萧钧千说的话不无道理,萧钧然双眼一眯道:“那些个蛮夷怎么会知道萧婉和你的关系,自然是有人暗中使绊子,你可还记得当初皇上派去谈和的人?”
萧钧千当下打呼道:“大哥,你是说……”
“没错,蛮夷使臣入京的时候,并未与旁人接触,而唯一能够接触到了人就只有他了。”
“那宋家未免也欺人太甚,难不成咱们这次就这么算了?”萧钧千当下就怒气腾腾的站了起来道:“这事儿姐姐吃了这么大的亏,咱么可就不能这么算了。”
“你放心,这事儿不会就这么算了的。”萧钧然沉静道,不过瞧着萧钧千大刀阔斧的坐在椅子上,没有一点儿规矩的样子,当下将手里的书扔了过去道:“你这个样子,若是让父亲瞧见了,少不得又是一阵说教。”

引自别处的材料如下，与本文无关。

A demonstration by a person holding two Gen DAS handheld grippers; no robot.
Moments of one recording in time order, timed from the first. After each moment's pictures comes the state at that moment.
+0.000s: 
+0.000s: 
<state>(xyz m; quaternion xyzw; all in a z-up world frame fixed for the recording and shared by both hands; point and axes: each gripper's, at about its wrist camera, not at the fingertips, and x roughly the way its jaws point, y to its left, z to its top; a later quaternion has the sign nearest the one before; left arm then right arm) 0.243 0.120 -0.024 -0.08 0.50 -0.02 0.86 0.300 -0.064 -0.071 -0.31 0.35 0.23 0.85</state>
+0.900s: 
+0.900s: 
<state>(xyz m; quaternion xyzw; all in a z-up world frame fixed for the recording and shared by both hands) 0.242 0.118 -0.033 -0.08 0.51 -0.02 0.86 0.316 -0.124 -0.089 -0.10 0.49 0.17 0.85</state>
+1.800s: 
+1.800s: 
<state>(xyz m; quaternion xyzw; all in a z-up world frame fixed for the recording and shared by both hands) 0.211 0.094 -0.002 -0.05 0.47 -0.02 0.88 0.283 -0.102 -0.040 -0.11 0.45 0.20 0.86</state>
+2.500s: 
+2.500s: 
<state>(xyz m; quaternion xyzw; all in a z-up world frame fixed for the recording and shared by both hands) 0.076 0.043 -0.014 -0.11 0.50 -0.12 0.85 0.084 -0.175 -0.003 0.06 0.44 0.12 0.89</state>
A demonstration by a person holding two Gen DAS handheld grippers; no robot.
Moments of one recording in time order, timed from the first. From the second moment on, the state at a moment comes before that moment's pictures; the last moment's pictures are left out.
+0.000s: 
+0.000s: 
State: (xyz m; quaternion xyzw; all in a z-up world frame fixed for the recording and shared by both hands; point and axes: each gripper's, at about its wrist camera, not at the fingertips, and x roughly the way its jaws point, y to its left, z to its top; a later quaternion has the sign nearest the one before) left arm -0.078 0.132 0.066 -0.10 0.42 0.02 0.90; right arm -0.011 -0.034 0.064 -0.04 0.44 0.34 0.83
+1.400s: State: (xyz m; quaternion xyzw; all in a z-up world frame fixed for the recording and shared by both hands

萧钧千手一伸,就将刚刚萧钧然丢过来的书稳稳的接到了手里,有些不情愿的摆正了坐姿道:“知道了大哥,我规规矩矩的还不行吗!”
瞧着萧钧千一副怨念极深的样子,萧钧然好笑的皱着眉头,不说他坐姿这事儿,反而道:“你这么大大咧咧的回来,皇上可是允许了?”
“皇上允了我一个月,再说如今西北蛮夷求和,我在那儿也没什么意思。”说着,拿起一旁桌子上的水果,大手一擦,就塞进了嘴里。
“行了。母亲先前念叨这你紧,你记得去瞧瞧。”
“知道了,我换身一副就去。”萧钧千一边拉开书房的门,一边说道。
程氏的病是心病,这会子萧婉无事,再加上二儿子回来,脸色好了不少。